### Required work
After locating "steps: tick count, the" in the listing below, copy that line and each one after it exactly, ending with the line that has "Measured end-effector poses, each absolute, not".

### Exercise inputs
————

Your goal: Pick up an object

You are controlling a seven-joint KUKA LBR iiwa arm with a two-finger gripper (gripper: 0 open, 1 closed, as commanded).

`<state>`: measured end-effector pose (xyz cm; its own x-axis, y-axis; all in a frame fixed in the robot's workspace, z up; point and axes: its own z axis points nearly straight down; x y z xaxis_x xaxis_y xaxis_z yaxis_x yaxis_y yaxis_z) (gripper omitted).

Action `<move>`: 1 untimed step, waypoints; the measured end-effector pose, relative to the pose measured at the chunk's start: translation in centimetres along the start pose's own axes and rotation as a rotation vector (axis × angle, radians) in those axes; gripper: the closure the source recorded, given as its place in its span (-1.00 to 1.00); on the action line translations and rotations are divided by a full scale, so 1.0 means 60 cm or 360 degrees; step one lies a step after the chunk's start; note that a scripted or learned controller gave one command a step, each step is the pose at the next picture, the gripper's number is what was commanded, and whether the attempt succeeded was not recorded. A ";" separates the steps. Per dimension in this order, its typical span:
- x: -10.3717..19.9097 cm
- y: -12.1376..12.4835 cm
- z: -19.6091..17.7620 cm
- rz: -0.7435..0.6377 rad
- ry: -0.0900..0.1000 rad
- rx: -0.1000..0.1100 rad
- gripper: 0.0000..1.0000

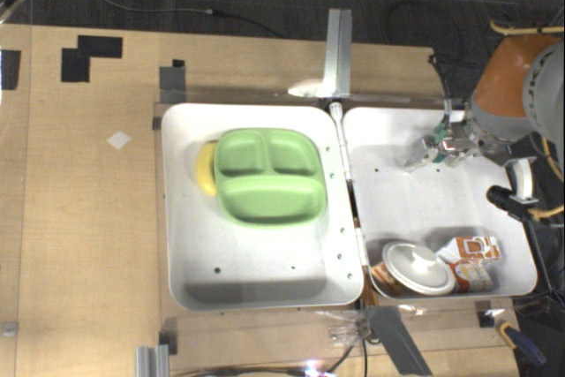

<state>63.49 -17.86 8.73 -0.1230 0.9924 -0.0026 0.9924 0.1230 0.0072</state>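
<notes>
My gripper point(434, 149) hangs over the far part of the right bin point(388, 199), above bare white floor. At that bin's near edge lie a round white and silver bowl-like dish point(418, 269) and, touching it on the right, an orange and white carton point(470, 260) on its side. In the left bin point(185, 234) a green divided plate point(267, 175) rests in the far half. A yellow object point(205, 169) sticks out from under the plate's left edge. The gripper is well apart from all of these.
The grey arm with its orange band point(508, 84) comes in over the right bin's far right corner. A metal post point(339, 49) stands behind the wall between the bins. Wooden bench top point(79, 216) spreads to the left.
</notes>
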 end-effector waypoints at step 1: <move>0.000 0.004 -0.021 -0.0004 -0.0002 -0.0009 1.00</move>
<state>63.69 -17.84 10.01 -0.1254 0.9921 -0.0041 0.9920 0.1254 0.0127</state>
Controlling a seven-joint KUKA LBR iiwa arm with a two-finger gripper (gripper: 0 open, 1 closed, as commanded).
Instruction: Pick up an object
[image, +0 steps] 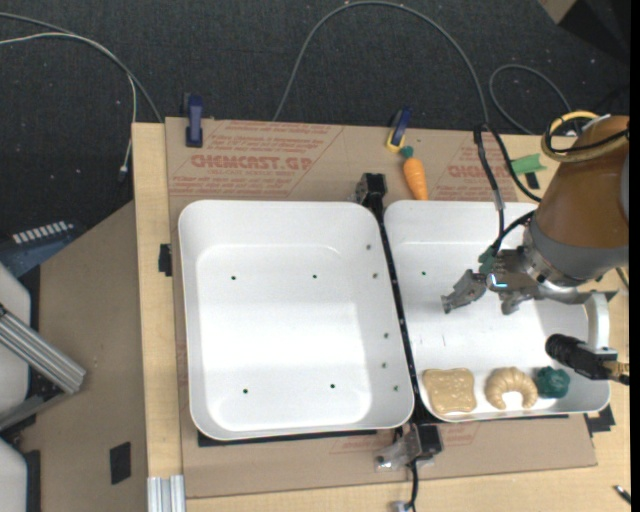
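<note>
**Approach phase: gripper above the right bin**

Left bin (290, 225) holds nothing to grasp. In the right bin (440, 225), bread slice (449, 390), croissant (511, 388) and green object (551, 381) line the near wall. The gripper (485, 297), fingers spread and grasping nothing, must next descend over one.
</note>
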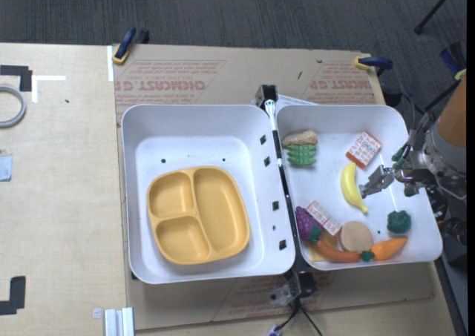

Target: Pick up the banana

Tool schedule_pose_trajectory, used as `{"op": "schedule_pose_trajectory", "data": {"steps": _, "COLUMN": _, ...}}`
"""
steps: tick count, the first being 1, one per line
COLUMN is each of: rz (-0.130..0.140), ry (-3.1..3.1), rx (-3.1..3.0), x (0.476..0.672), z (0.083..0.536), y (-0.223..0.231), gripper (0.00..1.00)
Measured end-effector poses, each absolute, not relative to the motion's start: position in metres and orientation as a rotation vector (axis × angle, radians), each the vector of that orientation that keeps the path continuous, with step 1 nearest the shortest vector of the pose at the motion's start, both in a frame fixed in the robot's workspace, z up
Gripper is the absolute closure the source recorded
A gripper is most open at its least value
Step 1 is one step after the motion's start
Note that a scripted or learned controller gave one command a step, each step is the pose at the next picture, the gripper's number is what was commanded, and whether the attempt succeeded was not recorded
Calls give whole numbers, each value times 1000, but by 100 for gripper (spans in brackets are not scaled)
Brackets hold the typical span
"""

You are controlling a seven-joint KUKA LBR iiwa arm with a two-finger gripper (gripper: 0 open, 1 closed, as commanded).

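Metallic hand [387, 181], orange-banded wrist

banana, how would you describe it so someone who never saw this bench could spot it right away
Of the two white bins, look in the right bin, the one crowded with toy food. The banana lies near its middle, below a small red and white box and just left of the pincer. It is the only plain yellow, curved piece there; its neighbours are orange, green, purple or tan.
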State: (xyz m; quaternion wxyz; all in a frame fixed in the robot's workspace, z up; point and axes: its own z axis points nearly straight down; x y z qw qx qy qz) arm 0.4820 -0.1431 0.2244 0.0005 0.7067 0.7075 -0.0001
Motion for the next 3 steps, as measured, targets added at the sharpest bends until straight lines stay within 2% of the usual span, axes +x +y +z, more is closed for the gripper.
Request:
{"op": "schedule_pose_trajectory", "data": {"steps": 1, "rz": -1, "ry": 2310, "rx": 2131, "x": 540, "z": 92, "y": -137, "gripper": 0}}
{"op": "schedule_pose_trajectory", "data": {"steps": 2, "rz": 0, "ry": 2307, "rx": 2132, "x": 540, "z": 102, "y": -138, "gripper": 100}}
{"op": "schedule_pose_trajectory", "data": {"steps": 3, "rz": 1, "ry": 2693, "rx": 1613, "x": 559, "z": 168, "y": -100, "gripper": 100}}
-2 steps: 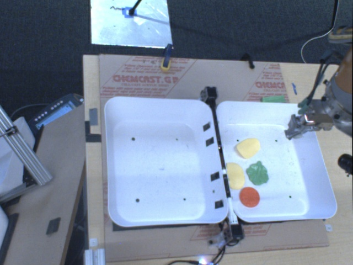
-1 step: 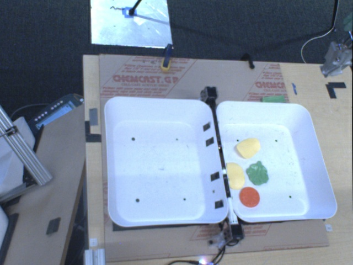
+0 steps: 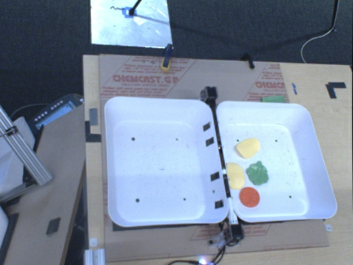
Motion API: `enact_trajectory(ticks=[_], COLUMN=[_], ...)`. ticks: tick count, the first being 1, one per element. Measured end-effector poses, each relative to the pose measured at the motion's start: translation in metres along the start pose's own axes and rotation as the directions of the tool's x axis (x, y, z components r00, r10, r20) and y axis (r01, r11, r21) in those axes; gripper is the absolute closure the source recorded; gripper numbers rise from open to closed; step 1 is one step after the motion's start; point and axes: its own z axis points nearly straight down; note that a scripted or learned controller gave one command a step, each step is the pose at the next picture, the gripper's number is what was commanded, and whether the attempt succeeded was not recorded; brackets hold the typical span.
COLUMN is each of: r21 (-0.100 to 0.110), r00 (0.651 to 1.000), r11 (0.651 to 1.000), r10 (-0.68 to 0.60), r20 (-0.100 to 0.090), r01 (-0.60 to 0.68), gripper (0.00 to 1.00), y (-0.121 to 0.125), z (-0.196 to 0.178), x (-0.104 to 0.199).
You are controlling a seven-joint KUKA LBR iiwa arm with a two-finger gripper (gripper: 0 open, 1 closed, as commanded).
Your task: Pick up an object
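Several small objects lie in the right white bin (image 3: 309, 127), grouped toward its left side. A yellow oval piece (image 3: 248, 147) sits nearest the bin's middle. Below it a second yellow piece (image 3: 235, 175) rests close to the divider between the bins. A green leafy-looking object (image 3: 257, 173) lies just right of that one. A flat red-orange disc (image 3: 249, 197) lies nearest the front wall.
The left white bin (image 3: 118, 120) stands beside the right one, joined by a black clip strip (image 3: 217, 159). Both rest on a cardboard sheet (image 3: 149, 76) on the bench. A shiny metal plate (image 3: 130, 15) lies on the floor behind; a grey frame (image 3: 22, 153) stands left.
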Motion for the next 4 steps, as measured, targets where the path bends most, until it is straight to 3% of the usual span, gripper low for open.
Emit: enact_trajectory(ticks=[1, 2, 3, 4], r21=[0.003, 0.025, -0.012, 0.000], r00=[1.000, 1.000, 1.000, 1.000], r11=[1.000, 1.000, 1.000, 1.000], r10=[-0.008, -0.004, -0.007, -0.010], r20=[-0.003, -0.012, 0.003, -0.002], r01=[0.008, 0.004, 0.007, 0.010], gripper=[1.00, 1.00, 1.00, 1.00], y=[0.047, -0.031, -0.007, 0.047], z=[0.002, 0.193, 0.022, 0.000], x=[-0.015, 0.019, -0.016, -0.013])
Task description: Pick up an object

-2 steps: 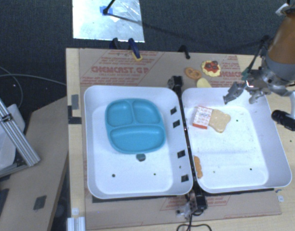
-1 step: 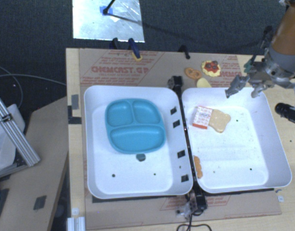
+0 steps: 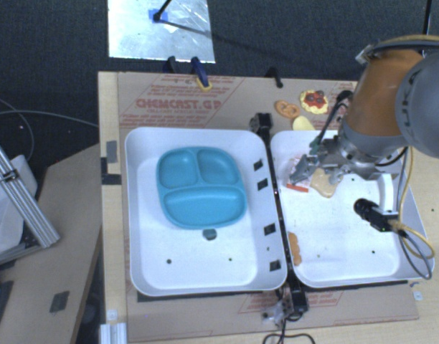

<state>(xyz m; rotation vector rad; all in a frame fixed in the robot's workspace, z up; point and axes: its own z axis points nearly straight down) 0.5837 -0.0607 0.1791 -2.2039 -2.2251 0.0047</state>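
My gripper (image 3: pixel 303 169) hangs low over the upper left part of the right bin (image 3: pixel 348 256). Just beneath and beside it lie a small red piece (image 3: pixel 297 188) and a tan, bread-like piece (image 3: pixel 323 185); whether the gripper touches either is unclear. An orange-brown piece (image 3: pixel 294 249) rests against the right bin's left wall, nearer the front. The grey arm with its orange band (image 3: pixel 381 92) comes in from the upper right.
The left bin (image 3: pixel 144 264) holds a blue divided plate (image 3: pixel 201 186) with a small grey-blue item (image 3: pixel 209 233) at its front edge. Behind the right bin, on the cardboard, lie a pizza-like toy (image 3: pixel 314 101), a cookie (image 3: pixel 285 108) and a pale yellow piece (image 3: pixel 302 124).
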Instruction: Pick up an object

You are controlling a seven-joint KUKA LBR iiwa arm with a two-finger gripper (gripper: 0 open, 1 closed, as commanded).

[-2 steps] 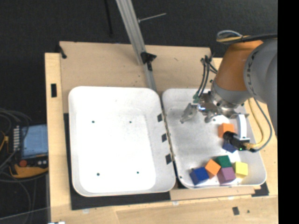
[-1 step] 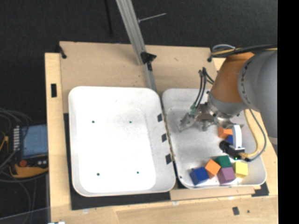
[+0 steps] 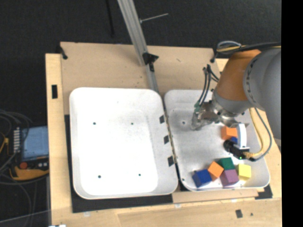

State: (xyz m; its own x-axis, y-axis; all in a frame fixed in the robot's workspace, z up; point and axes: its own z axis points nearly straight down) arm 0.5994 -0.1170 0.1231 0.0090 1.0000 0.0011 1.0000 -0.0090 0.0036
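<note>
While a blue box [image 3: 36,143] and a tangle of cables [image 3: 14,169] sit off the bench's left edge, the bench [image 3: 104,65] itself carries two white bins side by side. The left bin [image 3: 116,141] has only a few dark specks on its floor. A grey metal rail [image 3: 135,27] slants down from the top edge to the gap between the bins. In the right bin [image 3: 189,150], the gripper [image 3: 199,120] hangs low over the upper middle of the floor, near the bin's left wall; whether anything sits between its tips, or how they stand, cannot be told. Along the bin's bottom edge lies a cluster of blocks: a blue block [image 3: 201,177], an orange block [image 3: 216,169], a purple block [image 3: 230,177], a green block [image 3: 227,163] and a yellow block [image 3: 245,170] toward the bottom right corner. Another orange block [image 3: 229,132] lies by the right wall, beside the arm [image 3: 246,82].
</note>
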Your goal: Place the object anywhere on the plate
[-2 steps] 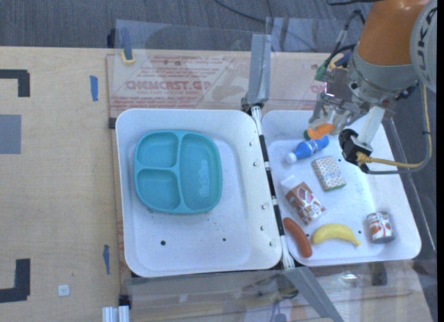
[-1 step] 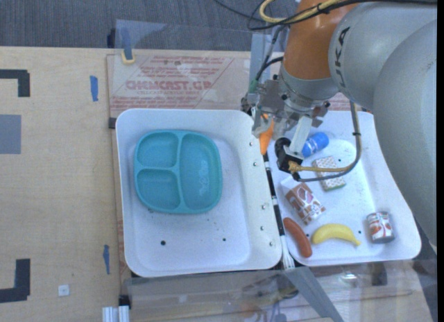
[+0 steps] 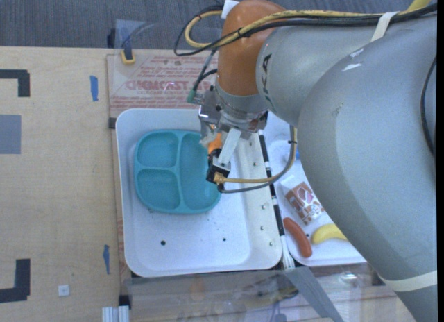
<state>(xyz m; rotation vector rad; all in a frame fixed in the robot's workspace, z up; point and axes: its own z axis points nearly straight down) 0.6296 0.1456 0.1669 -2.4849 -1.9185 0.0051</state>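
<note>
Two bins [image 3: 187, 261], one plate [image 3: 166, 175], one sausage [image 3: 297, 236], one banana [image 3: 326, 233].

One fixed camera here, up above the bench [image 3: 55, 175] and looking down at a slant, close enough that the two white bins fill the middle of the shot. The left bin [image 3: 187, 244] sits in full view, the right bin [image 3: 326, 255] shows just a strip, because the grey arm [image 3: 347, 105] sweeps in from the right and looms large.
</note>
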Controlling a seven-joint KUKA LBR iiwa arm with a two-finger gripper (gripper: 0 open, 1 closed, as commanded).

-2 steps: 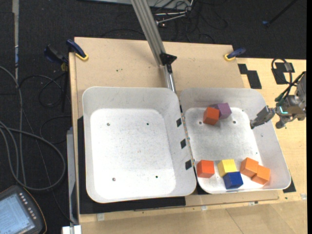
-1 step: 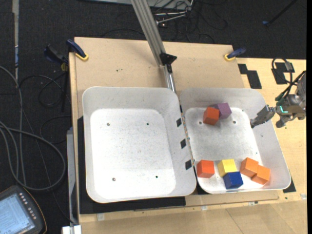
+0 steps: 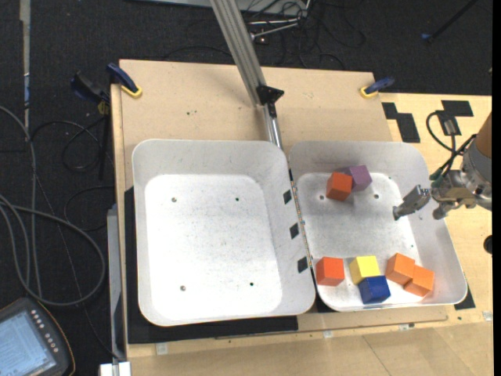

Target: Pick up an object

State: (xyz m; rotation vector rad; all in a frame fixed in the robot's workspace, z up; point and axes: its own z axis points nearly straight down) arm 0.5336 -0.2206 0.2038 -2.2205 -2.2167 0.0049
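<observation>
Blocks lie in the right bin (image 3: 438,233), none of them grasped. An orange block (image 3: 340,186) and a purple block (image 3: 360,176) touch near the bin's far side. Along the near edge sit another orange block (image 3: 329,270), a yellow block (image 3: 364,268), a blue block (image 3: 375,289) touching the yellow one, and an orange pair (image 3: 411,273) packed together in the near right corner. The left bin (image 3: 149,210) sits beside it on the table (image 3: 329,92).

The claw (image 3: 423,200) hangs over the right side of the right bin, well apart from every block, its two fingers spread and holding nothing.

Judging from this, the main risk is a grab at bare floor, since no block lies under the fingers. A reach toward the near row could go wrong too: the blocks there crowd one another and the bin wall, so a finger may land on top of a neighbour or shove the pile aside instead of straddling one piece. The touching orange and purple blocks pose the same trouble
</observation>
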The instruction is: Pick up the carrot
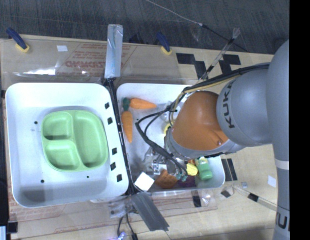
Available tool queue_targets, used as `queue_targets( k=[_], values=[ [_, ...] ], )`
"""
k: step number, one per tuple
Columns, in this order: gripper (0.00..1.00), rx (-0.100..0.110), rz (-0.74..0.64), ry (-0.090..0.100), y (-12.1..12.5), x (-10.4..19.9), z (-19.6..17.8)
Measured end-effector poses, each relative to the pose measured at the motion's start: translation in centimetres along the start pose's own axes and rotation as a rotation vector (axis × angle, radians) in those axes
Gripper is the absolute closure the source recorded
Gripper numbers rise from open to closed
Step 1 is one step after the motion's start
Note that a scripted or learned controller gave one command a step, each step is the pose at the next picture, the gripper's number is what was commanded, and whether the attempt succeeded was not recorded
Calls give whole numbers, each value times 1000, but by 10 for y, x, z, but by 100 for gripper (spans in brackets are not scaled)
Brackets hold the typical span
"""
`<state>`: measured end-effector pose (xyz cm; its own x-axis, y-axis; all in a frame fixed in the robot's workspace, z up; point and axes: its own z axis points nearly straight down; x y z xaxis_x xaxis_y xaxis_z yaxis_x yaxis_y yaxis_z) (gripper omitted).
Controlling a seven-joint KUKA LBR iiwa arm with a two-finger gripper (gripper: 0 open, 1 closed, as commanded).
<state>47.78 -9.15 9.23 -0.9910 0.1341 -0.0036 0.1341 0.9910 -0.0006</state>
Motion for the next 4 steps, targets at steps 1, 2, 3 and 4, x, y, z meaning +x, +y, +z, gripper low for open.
queue_targets(
  k=[1, 2, 3, 4],
  values=[
    [100, 0, -140, 1, -34, -8, 0],
    [100, -2, -201, 1, 5, -19, 0],
    [100, -2, -126, 6, 0, -8, 1],
    [100, -1, 114, 7, -3, 1, -11]
  ],
)
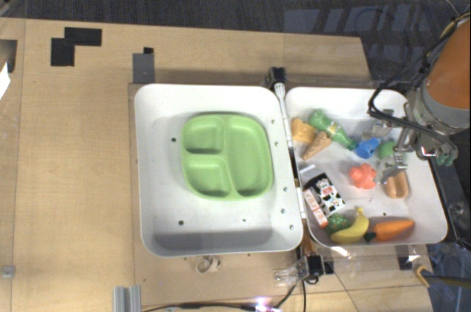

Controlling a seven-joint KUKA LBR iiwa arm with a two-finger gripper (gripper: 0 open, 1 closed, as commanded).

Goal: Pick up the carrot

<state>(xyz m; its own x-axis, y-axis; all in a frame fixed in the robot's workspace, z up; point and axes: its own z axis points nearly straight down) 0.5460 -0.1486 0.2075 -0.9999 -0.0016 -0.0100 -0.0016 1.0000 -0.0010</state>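
The carrot [392, 229] lies flat along the right bin's [438, 194] near edge, by its right corner, just beside a banana [352, 228]. The gripper [394, 165] hangs nearer the bin's middle, fingers seemingly parted and empty, presumably positioning to reach the carrot.

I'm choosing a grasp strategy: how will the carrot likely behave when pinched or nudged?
The carrot looks like a smooth, tapered toy, so probably stiff and light. Its rounded shape may roll or slip from a pinch. It lies against the right bin's near wall, beside the banana, leaving little room.
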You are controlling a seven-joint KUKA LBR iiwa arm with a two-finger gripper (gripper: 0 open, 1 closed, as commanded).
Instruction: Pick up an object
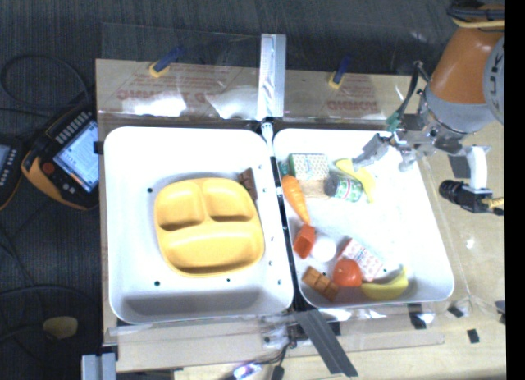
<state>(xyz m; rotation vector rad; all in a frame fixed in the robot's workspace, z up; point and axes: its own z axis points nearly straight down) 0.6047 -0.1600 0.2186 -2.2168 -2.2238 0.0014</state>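
- The gripper (379,147) hangs at the upper right of the frame, over the right bin (433,239).
- I cannot tell how its grasping part stands.
- A can (345,188) lies just below it; nothing looks lifted yet.

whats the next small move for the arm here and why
Probably lower the end effector slightly toward the can. It sits over the right bin's upper edge, just beside the can and banana, with nothing visibly between its fingers, so these look like the nearest targets.
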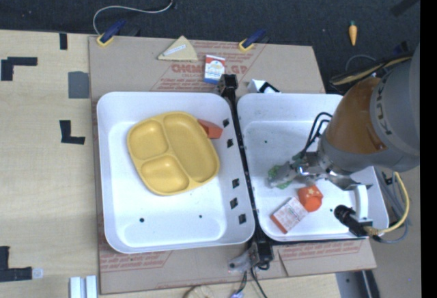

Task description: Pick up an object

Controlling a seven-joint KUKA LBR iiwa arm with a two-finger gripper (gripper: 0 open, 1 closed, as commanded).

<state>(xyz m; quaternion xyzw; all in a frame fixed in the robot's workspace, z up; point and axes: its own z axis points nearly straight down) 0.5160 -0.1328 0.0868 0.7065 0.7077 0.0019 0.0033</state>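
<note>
I judge this the reach: my tool (pixel 295 168) hovers low in the right bin (pixel 273 119), grip state unclear, the green object (pixel 278 172) just beside it. Next: close squarely, lift.

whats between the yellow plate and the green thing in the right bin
In the camera view, the black divider between the bins lies between the yellow divided plate and the green object, plus bare white bin floor.

yellow plate (pixel 174 153), 2 white bins (pixel 113 173), orange-banded grey arm (pixel 372 119)
</note>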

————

### Task answer
steps: tick count, the first being 1, one per line
COLUMN is each of: rz (-0.130..0.140), ry (-3.1..3.1), rx (-3.1..3.0), x (0.476..0.672), z (0.083..0.536), y (-0.223..0.231), gripper (0.00..1.00)
Measured end-effector poses, each absolute, not relative to the motion's start: position in metres and orientation as a rotation vector (axis × angle, radians), each the vector of that orientation that keeps the path continuous, with step 1 nearest the shortest vector of the pose at the motion's start, both in a frame fixed in the robot's workspace, z up

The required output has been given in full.